I know. It’s certainly a “lesser-of-two-evils” situation.
but susanna martinez is absolutely appalling. when her commercials come on univision i just want to strangle my teevee.
Land of Enchantment and also Brokencydegum
Honestly, I think Diane did the right thing. If a “big fat boner” comes out of your mouth, just keep on going until the job is done and hope no one notices.
BING BONG! BONERS! Bwahahahaha. Ah, people.
“Classic boners because boners.”–Gabe
Mayan calendar debacle downside: Years of drudgery and watching civilization slowly disintegrate rather than disappear in a fiery cataclysm.

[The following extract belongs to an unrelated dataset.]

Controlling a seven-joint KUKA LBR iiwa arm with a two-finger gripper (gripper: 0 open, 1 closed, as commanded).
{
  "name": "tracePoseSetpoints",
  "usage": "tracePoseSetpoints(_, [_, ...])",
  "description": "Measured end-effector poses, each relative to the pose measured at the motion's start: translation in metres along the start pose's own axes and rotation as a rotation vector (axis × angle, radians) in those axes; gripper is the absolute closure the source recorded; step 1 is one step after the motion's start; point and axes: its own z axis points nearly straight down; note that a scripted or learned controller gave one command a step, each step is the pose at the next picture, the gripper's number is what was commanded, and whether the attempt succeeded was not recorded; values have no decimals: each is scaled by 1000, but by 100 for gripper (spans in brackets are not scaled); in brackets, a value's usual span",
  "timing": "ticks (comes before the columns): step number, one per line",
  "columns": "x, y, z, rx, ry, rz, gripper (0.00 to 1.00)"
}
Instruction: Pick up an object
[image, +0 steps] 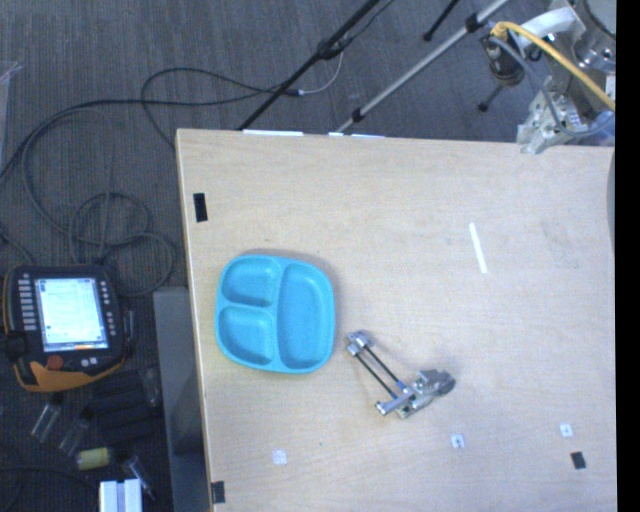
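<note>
You see a bench (480, 330) of pale, matt wood-look board, smooth and lightly speckled. The blue divided plate (276, 313) reads as smooth plastic with a soft sheen. The clamp-like tool (398, 378) beside it looks like bare metal, shiny on its rods. The floor (90, 110) looks like dark, rough carpet.

This looks like a robotics lab. A plain wooden bench (400, 250) stands on dark grey carpet (90, 60), with black cables (60, 160) lying loose on the floor. A teach pendant (65, 320) (its screen is lit) rests beside the bench, and tripod legs (420, 60) stand behind.
</note>
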Motion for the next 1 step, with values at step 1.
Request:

Mayan calendar debacle upside: Years of new material to add to the TWSS Archive.
Werttrew, I hope your exhaustive Videogum website actually tracks said archive and its categories.
My professor is so old that he didn’t know about change in the definition of ‘boner.’ The title of each of his slides said Boner #1, Boner #2 and so on and so forth.
He was talking about mistakes people make when public speaking.
The worst part of getting a boner at work is not being able to do anything about it….gaddamnit
Depends on where you work.

“Bah! I’ll get my secretary to get rid of it.” — D. Draper
You have the wrong secretary! Allison couldn’t handle the big fat boner. Mrs. Blankenship died because of it. Only Megan and her teefs can sustain against the big fat boner!
I love working from home @pervgum
Ok that definitely looks like I’m saying I work at pervgum. But I don’t! I raise research money to fight terminal childhood illness! Honest!
Although now the whole “getting a boner at work” thing is even more pervgum.
I’ll see myself out.
This made me laugh the hardest. Is pervgum hiring?
Yeah! Just go to http://www.theinternet.com, and you can fill out an application for one of our millions of online perv positions
A local New Mexico politics blog has the remix version up: http://nmdefamationsuit.com/post/1343928473
Just as great? This weather forecast:

That storm is just straight bonin’ Mexico
Look out, Sonora! I think he’s gonna…
Would you like a towel, Sonora?
“Okay, but just the tip” — Mexico
That’s weird, I also have a tattoo that reads “AFTERNOON T-STORMS,” although right now it just looks like “ARMS.”